Saved data entries:
--- START ---

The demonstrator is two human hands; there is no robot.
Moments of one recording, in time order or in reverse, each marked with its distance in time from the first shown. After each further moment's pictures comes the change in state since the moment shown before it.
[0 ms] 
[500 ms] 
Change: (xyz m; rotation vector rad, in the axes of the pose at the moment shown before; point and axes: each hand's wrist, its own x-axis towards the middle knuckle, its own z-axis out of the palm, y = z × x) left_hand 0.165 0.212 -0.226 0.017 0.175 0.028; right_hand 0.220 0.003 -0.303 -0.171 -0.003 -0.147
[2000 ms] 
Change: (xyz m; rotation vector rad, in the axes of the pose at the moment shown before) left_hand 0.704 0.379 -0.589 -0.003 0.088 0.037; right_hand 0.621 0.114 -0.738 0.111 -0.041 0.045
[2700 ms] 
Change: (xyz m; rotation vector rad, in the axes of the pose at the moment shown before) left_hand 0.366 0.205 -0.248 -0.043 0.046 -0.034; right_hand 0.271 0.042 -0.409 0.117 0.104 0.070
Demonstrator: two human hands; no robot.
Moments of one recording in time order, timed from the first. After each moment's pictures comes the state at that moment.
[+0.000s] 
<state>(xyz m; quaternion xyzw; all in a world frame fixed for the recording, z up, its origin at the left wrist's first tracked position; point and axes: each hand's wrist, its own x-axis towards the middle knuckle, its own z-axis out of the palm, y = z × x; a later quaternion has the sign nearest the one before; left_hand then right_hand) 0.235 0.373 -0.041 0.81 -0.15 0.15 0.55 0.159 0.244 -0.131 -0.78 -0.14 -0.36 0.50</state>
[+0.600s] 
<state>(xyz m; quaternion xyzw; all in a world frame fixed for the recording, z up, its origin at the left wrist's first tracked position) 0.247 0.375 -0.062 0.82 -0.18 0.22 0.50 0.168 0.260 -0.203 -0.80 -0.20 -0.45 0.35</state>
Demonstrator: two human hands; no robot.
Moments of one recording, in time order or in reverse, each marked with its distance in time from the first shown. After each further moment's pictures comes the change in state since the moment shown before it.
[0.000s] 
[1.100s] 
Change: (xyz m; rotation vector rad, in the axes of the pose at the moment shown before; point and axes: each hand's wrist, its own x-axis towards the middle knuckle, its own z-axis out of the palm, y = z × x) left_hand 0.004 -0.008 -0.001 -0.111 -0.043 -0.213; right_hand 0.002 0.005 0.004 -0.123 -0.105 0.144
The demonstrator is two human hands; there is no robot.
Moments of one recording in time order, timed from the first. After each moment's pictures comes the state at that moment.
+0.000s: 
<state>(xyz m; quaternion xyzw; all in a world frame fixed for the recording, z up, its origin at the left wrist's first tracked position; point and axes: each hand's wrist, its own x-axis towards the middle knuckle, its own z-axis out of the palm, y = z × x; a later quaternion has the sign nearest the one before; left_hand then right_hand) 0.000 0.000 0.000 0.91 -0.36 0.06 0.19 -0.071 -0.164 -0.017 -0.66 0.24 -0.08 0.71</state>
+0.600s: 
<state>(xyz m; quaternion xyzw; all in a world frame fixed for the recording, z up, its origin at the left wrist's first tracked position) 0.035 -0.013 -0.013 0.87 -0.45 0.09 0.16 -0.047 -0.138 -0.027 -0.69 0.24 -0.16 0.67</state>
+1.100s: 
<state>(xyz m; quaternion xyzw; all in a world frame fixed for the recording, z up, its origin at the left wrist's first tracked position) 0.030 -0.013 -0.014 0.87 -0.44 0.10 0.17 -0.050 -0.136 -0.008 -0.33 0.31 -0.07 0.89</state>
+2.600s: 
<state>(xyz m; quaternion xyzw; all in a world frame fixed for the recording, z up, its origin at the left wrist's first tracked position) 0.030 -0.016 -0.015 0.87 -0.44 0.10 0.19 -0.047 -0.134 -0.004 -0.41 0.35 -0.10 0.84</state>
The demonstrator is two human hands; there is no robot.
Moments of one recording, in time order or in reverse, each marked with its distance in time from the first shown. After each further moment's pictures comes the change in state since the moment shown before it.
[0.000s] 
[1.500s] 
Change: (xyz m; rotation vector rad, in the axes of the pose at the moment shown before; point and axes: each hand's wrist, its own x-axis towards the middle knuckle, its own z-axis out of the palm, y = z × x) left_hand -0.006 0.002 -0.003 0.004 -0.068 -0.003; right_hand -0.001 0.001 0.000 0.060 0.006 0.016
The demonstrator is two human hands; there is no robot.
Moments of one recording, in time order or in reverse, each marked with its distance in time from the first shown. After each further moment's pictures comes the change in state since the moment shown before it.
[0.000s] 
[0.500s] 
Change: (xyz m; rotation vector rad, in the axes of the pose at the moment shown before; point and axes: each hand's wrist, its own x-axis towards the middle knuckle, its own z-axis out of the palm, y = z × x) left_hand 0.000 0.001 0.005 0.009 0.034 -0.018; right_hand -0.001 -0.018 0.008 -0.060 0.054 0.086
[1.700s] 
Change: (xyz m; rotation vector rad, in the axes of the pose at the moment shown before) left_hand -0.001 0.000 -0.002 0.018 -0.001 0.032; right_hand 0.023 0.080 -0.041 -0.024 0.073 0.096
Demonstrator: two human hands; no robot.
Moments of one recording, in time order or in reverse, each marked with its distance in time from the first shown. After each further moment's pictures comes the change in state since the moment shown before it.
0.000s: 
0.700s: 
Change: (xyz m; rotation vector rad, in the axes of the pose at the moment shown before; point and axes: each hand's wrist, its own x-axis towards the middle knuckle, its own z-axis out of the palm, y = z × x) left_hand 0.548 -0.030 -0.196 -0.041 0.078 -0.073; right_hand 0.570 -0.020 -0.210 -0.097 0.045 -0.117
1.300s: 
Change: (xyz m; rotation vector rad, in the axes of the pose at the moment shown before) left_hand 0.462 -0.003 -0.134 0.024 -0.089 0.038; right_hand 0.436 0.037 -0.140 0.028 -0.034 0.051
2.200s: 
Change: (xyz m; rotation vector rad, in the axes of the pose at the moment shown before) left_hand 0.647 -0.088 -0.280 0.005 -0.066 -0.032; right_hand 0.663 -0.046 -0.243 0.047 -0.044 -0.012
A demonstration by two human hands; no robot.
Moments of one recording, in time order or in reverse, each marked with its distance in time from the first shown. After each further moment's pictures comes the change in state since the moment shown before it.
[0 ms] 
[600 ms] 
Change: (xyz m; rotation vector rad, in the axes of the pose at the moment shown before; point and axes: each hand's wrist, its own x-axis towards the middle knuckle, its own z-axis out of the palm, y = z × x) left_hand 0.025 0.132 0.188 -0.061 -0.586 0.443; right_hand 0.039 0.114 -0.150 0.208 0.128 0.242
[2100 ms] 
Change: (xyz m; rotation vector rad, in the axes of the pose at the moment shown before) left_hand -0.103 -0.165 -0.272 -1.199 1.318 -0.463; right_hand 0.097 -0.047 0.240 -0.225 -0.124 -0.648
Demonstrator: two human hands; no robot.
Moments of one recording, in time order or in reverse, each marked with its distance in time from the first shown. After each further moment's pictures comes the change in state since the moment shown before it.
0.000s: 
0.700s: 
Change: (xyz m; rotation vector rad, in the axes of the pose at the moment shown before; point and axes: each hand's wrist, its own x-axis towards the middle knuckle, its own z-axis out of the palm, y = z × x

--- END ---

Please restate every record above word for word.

The demonstrator is two human hands; there is no robot.
Moments of one recording, in time order or in reverse, each marked with its distance in time from the first shown. After each further moment's pictures comes the change in state since the moment shown before it.
[0 ms] 
[500 ms] 
Change: (xyz m; rotation vector rad, in the axes of the pose at the moment shown before; point and axes: each hand's wrist, its own x-axis towards the middle knuckle, its own z-axis out of the palm, y = z × x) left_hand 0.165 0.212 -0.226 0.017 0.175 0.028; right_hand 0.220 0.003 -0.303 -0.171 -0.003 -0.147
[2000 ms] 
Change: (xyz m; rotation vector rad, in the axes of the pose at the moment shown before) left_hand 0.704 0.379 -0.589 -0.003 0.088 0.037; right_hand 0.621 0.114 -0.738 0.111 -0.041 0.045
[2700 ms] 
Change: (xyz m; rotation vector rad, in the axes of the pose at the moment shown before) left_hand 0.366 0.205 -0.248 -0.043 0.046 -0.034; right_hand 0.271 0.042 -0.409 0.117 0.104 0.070
Demonstrator: two human hands; no robot.
Moments of one recording in time order, timed from the first. After each moment's pictures comes the state at that moment.
[+0.000s] 
<state>(xyz m; quaternion xyzw; all in a world frame fixed for the recording, z up, its origin at the left wrist's first tracked position; point and axes: each hand's wrist, its own x-axis towards the middle knuckle, its own z-axis out of the palm, y = z × x; a later quaternion has the sign nearest the one before; left_hand then right_hand) 0.235 0.373 -0.041 0.81 -0.15 0.15 0.55 0.159 0.244 -0.131 -0.78 -0.14 -0.36 0.50</state>
[+0.600s] 
<state>(xyz m; quaternion xyzw; all in a world frame fixed for the recording, z up, its origin at the left wrist's first tracked position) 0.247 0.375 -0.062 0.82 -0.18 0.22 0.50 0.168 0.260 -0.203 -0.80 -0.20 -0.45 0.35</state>
Demonstrator: two human hands; no robot.
Moments of one recording, in time order or in reverse, each marked with its distance in time from the first shown. After each further moment's pictures comes the change in state since the moment shown before it.
[0.000s] 
[1.100s] 
Change: (xyz m; rotation vector rad, in the axes of the pose at the moment shown before; point and axes: each hand's wrist, its own x-axis towards the middle knuckle, its own z-axis out of the palm, y = z × x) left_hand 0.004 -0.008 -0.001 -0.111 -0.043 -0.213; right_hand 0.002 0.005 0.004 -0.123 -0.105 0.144
The demonstrator is two human hands; there is no robot.
Moments of one recording in time order, timed from the first. After each moment's pictures comes the state at that moment.
+0.000s: 
<state>(xyz m; quaternion xyzw; all in a world frame fixed for the recording, z up, its origin at the left wrist's first tracked position; point and axes: each hand's wrist, its own x-axis towards the middle knuckle, its own z-axis out of the palm, y = z × x; a later quaternion has the sign nearest the one before; left_hand then right_hand) 0.000 0.000 0.000 0.91 -0.36 0.06 0.19 -0.071 -0.164 -0.017 -0.66 0.24 -0.08 0.71</state>
+0.600s: 
<state>(xyz m; quaternion xyzw; all in a world frame fixed for the recording, z up, its origin at the left wrist's first tracked position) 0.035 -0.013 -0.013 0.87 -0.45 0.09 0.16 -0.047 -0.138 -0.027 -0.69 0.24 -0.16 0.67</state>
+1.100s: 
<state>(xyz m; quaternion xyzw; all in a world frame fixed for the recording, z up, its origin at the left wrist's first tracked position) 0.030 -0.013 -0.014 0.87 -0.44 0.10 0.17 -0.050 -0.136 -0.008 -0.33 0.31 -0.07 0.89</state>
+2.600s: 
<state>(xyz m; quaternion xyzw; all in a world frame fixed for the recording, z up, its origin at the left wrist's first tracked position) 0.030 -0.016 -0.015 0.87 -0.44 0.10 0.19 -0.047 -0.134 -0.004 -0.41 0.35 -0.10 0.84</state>
The demonstrator is two human hands; there is no robot.
Moments of one recording, in time order or in reverse, each marked with its distance in time from the first shown. After each further moment's pictures comes the change in state since the moment shown before it.
[0.000s] 
[1.500s] 
Change: (xyz m; rotation vector rad, in the axes of the pose at the moment shown before; point and axes: each hand's wrist, its own x-axis towards the middle knuckle, its own z-axis out of the palm, y = z × x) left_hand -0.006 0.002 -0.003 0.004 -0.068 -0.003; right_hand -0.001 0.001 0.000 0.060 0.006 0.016
The demonstrator is two human hands; there is no robot.
Moments of one recording, in time order or in reverse, each marked with its distance in time from the first shown. After each further moment's pictures comes the change in state since the moment shown before it.
[0.000s] 
[0.500s] 
Change: (xyz m; rotation vector rad, in the axes of the pose at the moment shown before; point and axes: each hand's wrist, its own x-axis towards the middle knuckle, its own z-axis out of the palm, y = z × x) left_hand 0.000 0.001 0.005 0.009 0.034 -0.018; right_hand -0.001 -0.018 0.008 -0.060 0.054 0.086
[1.700s] 
Change: (xyz m; rotation vector rad, in the axes of the pose at the moment shown before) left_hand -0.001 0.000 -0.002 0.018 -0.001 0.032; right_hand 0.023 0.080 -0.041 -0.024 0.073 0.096
Demonstrator: two human hands; no robot.
Moments of one recording, in time order or in reverse, each marked with its distance in time from the first shown. After each further moment's pictures comes the change in state since the moment shown before it.
0.000s: 
0.700s: 
Change: (xyz m; rotation vector rad, in the axes of the pose at the moment shown before; point and axes: each hand's wrist, its own x-axis towards the middle knuckle, its own z-axis out of the palm, y = z × x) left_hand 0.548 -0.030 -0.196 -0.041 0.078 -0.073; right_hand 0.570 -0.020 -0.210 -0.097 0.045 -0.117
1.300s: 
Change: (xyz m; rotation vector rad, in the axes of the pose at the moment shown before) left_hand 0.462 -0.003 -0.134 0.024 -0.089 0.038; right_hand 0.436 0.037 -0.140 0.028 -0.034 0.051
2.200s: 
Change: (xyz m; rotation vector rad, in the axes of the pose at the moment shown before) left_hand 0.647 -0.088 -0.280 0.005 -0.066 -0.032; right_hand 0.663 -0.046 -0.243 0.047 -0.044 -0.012
A demonstration by two human hands; no robot.
Moments of one recording, in time order or in reverse, each marked with its distance in time from the first shown. After each further moment's pictures comes the change in state since the moment shown before it.
[0 ms] 
[600 ms] 
Change: (xyz m; rotation vector rad, in the axes of the pose at the moment shown before; point and axes: each hand's wrist, its own x-axis towards the middle knuckle, its own z-axis out of the palm, y = z × x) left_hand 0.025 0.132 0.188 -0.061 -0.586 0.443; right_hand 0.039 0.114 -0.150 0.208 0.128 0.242
[2100 ms] 
Change: (xyz m; rotation vector rad, in the axes of the pose at the moment shown before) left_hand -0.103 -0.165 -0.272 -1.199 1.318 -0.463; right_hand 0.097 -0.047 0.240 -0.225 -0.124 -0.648
Demonstrator: two human hands; no robot.
Moments of one recording, in time order or in reverse, each marked with its distance in time from the first shown. After each further moment's pictures comes the change in state since the moment shown before it.
0.000s: 
0.700s: 
Change: (xyz m; rotation vector rad, in the axes of the pose at the moment shown before; point and axes: each hand's wrist, its own x-axis towards the middle knuckle, its own z-axis out of the palm, y = z × x

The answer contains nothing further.